The EZ Guarantee Program is available for smaller loans.  This program provides a simplified Guaranteed Loan application process to help small, new or underserved family farmers with early financial assistance.   The EZ Guarantee is available for loan applications up to $100,000 for farm operating or farm ownership purposes.  Lenders need only submit one application form per loan request containing all necessary information for the application. No other supporting documents will typically be required.  In addition, streamlined financial underwriting is available for these loans, allowing all approved lenders to analyze the request in the same manner in which they would analyze a nonguaranteed loan request of the same size and type.  All existing eligibility, loan purpose, security, and other requirements remain the same.

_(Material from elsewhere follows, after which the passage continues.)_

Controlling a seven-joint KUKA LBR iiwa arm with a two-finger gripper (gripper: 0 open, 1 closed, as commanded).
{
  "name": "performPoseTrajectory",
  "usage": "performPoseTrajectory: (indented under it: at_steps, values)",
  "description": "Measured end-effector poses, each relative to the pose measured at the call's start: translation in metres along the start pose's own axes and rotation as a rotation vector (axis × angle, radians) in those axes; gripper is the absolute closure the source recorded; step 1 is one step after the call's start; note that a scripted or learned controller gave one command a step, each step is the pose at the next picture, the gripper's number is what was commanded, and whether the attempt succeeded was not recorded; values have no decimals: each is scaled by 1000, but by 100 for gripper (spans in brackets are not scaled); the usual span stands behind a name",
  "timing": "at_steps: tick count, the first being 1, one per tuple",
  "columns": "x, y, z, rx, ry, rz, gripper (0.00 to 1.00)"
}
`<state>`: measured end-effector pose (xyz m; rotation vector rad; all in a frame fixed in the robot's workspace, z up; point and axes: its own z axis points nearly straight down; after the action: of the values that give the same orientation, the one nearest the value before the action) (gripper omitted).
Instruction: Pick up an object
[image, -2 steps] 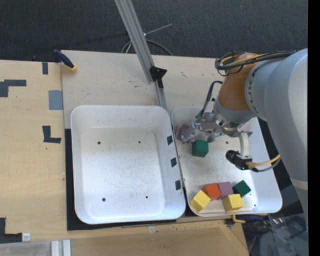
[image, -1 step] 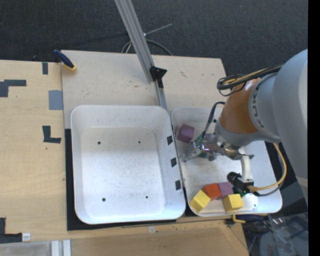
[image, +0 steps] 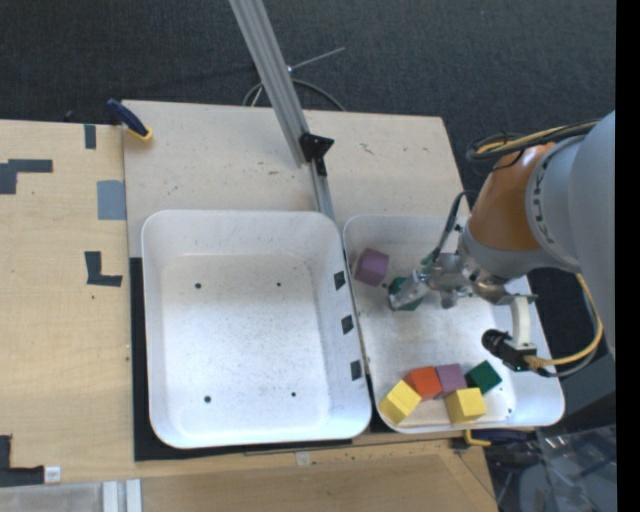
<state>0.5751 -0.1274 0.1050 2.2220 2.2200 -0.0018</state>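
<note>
My gripper (image: 412, 291) hangs low in the upper part of the right bin (image: 535, 408), reaching in from the right. A small green shape (image: 402, 294) sits at its tip; whether it is a loose object or part of the tool is unclear. Just up and left of it lies a purple cube (image: 372, 265), apart from the gripper. Along the bin's near edge cluster a yellow block (image: 401, 399), an orange block (image: 425, 382), a mauve block (image: 451, 376), a dark green block (image: 484, 377) and a second yellow block (image: 465, 404).
The left bin (image: 160, 330) lies beside the right one, sharing a raised divider (image: 350, 320). A slanted metal rail (image: 280, 85) crosses above the bins' far edge. Black and yellow cables (image: 525, 355) trail from the arm over the right bin's right side.
</note>
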Motion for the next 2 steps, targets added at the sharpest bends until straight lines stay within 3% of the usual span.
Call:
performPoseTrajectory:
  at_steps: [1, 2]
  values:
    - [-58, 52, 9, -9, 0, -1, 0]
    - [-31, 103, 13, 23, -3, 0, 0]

The Emergency loan program is triggered when a natural disaster is designated by the Secretary of Agriculture or a natural disaster or emergency is declared by the President under the Stafford Act. These loans help producers who suffer qualifying farm related losses directly caused by the disaster in a county declared or designated as a primary disaster or quarantine area. Also, farmers located in counties that are contiguous to the declared, designated, or quarantined area may qualify for Emergency loans.

For production losses, a 30% reduction in a primary crop in a designated or contiguous county is required. Losses to quality, such as receiving a 30% reduced price for flood damaged crops, may be eligible for assistance, too.

USDA NRCS Programs

The Environmental Quality Incentives Program (EQIP) provides financial and technical assistance to agricultural producers in order to address natural resource concerns and deliver environmental benefits such as improved water and air quality, conserved ground and surface water, reduced soil erosion and sedimentation or improved or created wildlife habitat.

The Conservation Stewardship Program helps agricultural producers maintain and improve their existing conservation systems and adopt additional conservation activities to address priority resources concerns. Participants earn CSP payments for conservation performance—the higher the performance, the higher the payment.

The Agricultural Management Assistance Program (AMA) helps agricultural producers use conservation to manage risk and solve natural resource issues through natural resources conservation. NRCS administers the AMA conservation provisions while the Agricultural Marketing Service and the Risk Management Agency implement other provisions under AMA.

Through the Emergency Watershed Protection (EWP) program, the Natural Resources Conservation Service can help communities address watershed impairments that pose imminent threats to lives and property. Most EWP work is for the protection of threatened infrastructure from continued stream erosion.